What should the overwritten l_info[DT_RPATH] point to? In other words, what should we store in our 6MB of environment strings? l_info[DT_RPATH] is a pointer to a small (16B) Elf64_Dyn structure:
an int64_t d_tag, which should be DT_RPATH (15), but this value is never actually checked anywhere, so we can store anything there;
a uint64_t d_val, which is an offset into the ELF string table of the SUID-root program that is being executed (this offset references a string that is the “Library search path” itself).
In our exploit, we simply fill our 6MB of environment strings with 0xfffffffffffffff8 (-8), because at an offset of -8B below the string table of most SUID-root programs, the string “\x08” appears: this forces ld.so to trust a relative directory named “\x08” (in our current working directory), and therefore allows us to load and execute our own libc.so.6 or LD_PRELOAD library from this directory, as root.
One major problem remains unsolved, however: to avoid the kind of assert()ion failures mentioned earlier (when we tried to overwrite the l_next and l_prev pointers of the link_map structure), we must overwrite the soon-to-be-allocated link_map structure with NULL pointers only (except l_info[DT_RPATH], of course); but intuitively, the ability to overflow a buffer with a large number of null bytes while parsing a null-terminated C string sounds quite unusual.
Luckily for us attackers, the bytes that are written out-of-bounds by parse_tunables() are also read out-of-bounds (at line 234), but not from the mmap()ed copy of our GLIBC_TUNABLES environment variable (tunestr), but from our original GLIBC_TUNABLES environment variable in the stack (valstring, at line 200). Consequently, if we store a large number of empty strings (null bytes) immediately after our GLIBC_TUNABLES in the stack, followed by the string “\x10\xf0\xff\xff\xfd\x7f”, followed by more empty strings (null bytes), then we safely overwrite the link_map structure with null bytes (NULL pointers), except for l_info[DT_RPATH] (which we overwrite with 0x7ffdfffff010, which points to our own Elf64_Dyn structures in the stack with a probability of 1/2730).

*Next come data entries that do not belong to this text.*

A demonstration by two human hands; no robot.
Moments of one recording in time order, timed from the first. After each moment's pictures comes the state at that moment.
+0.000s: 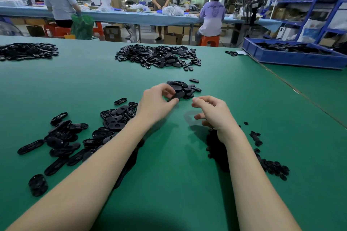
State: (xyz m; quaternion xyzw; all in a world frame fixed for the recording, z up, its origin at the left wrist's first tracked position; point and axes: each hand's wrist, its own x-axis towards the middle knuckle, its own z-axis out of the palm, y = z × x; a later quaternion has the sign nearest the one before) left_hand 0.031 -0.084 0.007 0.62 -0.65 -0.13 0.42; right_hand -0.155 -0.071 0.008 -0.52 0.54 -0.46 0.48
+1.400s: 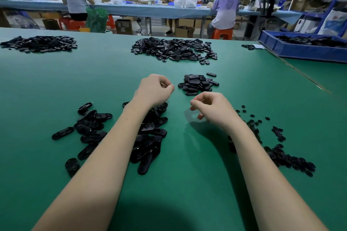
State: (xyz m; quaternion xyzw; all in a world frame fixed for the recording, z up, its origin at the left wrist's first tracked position) left_hand 0.085 -0.066 0.034 0.70 -0.60 -0.18 0.34; right_hand -0.114 -0.057 0.015 -0.68 0.54 -0.34 0.37
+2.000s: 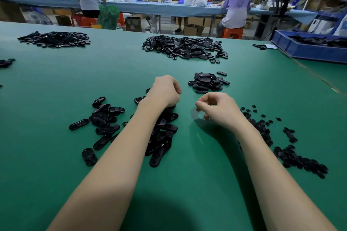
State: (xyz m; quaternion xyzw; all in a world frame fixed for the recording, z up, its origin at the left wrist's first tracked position) left_hand 0.082 -0.055 0.036 0.74 -0.60 -0.16 0.27; right_hand -0.102 -0.050 0.012 -0.71 0.53 -0.32 0.33
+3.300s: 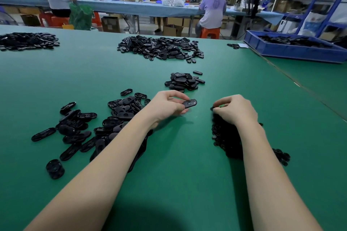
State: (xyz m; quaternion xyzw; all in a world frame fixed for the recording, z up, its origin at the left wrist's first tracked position) left_hand 0.024 -0.047 0.005 0.52 -0.48 -0.54 0.45; right_hand -0.185 -0.062 0.018 -0.59 0.75 -0.21 0.19
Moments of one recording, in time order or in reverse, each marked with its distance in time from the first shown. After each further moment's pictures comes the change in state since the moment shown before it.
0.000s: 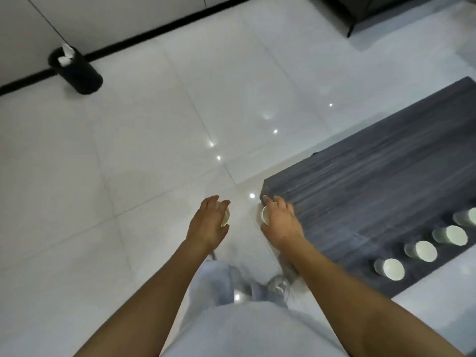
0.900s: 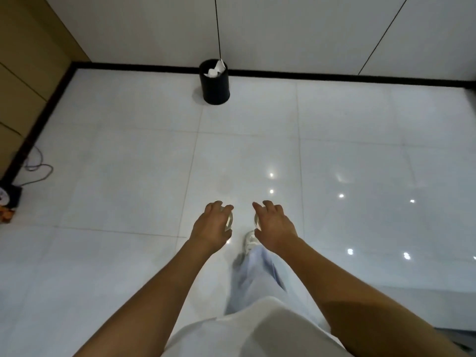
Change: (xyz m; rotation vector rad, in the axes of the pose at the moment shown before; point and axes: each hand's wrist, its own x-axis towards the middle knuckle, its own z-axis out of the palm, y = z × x) left_hand 0.140 -0.412 -0.226 -0.179 0.176 -0.426; right_hand 0.284 -0.495 0.022 -0.433 -0.151 -0.637
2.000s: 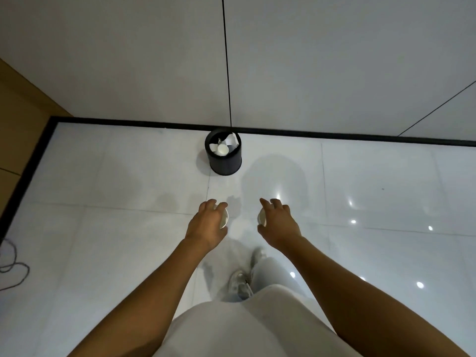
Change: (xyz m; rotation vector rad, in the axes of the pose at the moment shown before) left_hand 0.633 -0.145 -0.325 -0.002 -0.058 -0.084; right_hand 0.647 -0.026 -0.322 0.157 -0.044 0.126
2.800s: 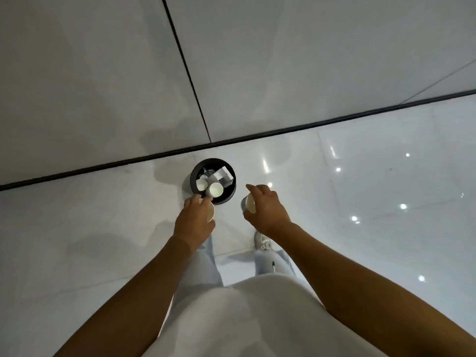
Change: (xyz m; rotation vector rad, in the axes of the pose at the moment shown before) left_hand 0.393 -0.079 -0.140 0.061 -0.181 0.099; right_hand 0.369 -0.080 -0.113 0.279 0.007 0.183
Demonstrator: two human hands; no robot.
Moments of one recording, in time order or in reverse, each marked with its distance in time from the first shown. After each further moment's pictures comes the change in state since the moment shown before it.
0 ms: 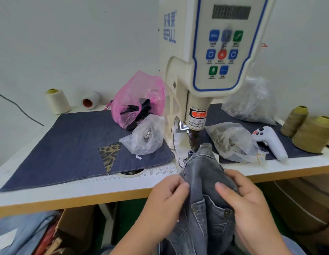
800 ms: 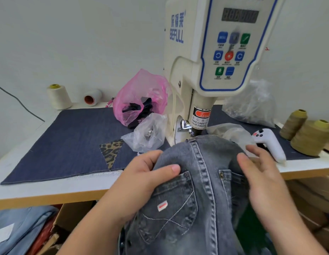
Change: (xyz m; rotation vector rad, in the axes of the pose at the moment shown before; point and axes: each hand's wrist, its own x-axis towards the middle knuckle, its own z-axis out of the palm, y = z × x) left_hand -0.005 0.041 -0.059 -0.530 -0.142 -0.049; right_hand 0.011 -0.048 -0.002 -0.516 0.238 -0.050
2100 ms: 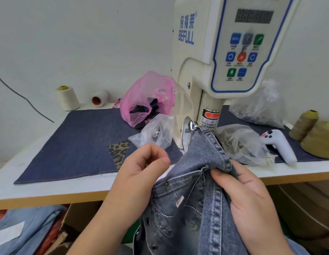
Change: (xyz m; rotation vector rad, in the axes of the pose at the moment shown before) left_hand -0.024 0.020 0.000 0.263 0.239 0.280; right_hand -0.044 -0.025 0.043 0.581 -0.361 -0.026
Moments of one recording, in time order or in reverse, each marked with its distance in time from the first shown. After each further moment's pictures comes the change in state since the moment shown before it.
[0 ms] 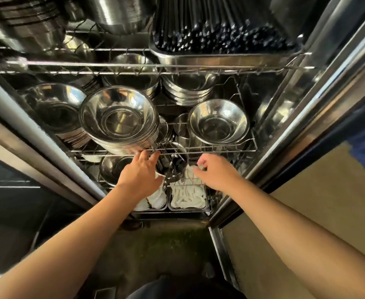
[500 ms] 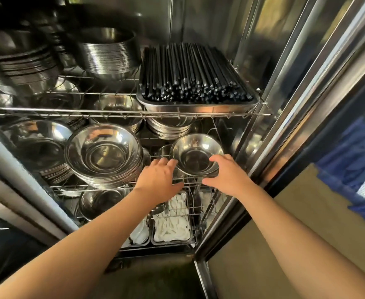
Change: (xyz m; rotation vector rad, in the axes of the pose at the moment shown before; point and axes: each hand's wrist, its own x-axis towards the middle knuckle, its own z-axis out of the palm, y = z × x) left_hand 0.049 0.069 -0.046 -0.048 0.203 0.272; right_hand -0.002 0.022 -0.094 -0.016 0.189 0.056
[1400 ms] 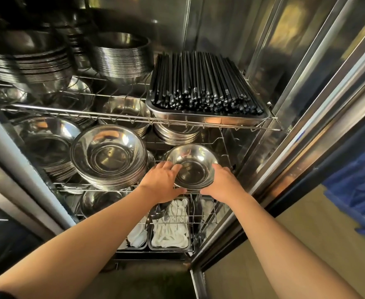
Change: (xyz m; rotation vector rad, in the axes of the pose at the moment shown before) left_hand 0.027 -0.014 0.020 0.038 -0.080 0.000; right_hand 0.020 -0.016 0.013 0.029 -0.061 0.091
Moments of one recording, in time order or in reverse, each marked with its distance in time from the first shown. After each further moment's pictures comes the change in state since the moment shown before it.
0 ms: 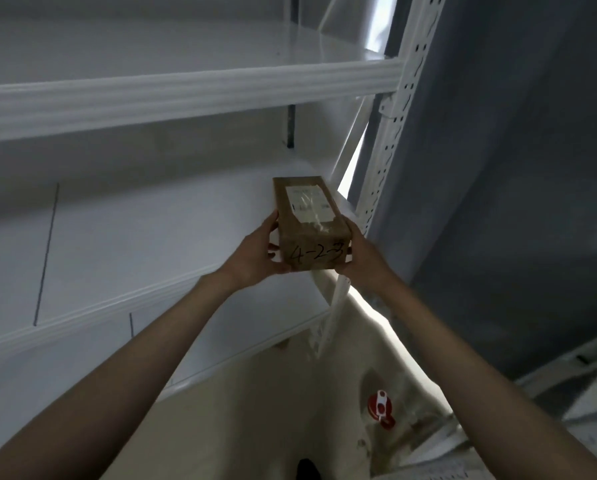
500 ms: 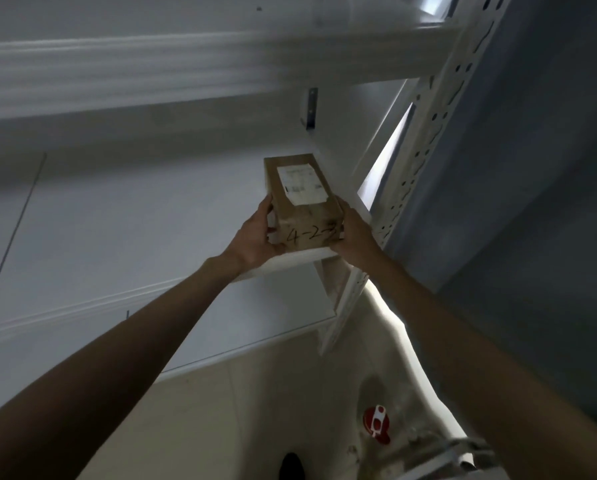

Final note: the exploitation method described in this advisory works against almost all of the SUID-root programs that are installed by default on Linux; a few exceptions are:
sudo on all distributions, because it specifies its own ELF RUNPATH (/usr/libexec/sudo), which overrides our l_info[DT_RPATH];
chage and passwd on Fedora, because they are protected by special SELinux rules;
snap-confine on Ubuntu, because it is protected by special AppArmor rules.
Last-minute note: although glibc 2.34 is vulnerable to this buffer overflow, its tunables_strdup() uses __sbrk(), not __minimal_malloc() (which was introduced in glibc 2.35 by commit b05fae, “elf: Use the minimal malloc on tunables_strdup”); we have not yet investigated whether glibc 2.34 is exploitable or not.
Acknowledgments
We thank Red Hat Product Security, Siddhesh Poyarekar, the members of linux-distros@openwall, Salvatore Bonaccorso, and Solar Designer.
Timeline
2023-09-04: Advisory and exploit sent to secalert@redhat.
2023-09-19: Advisory and patch sent to linux-distros@openwall.
2023-10-03: Coordinated Release Date (17:00 UTC).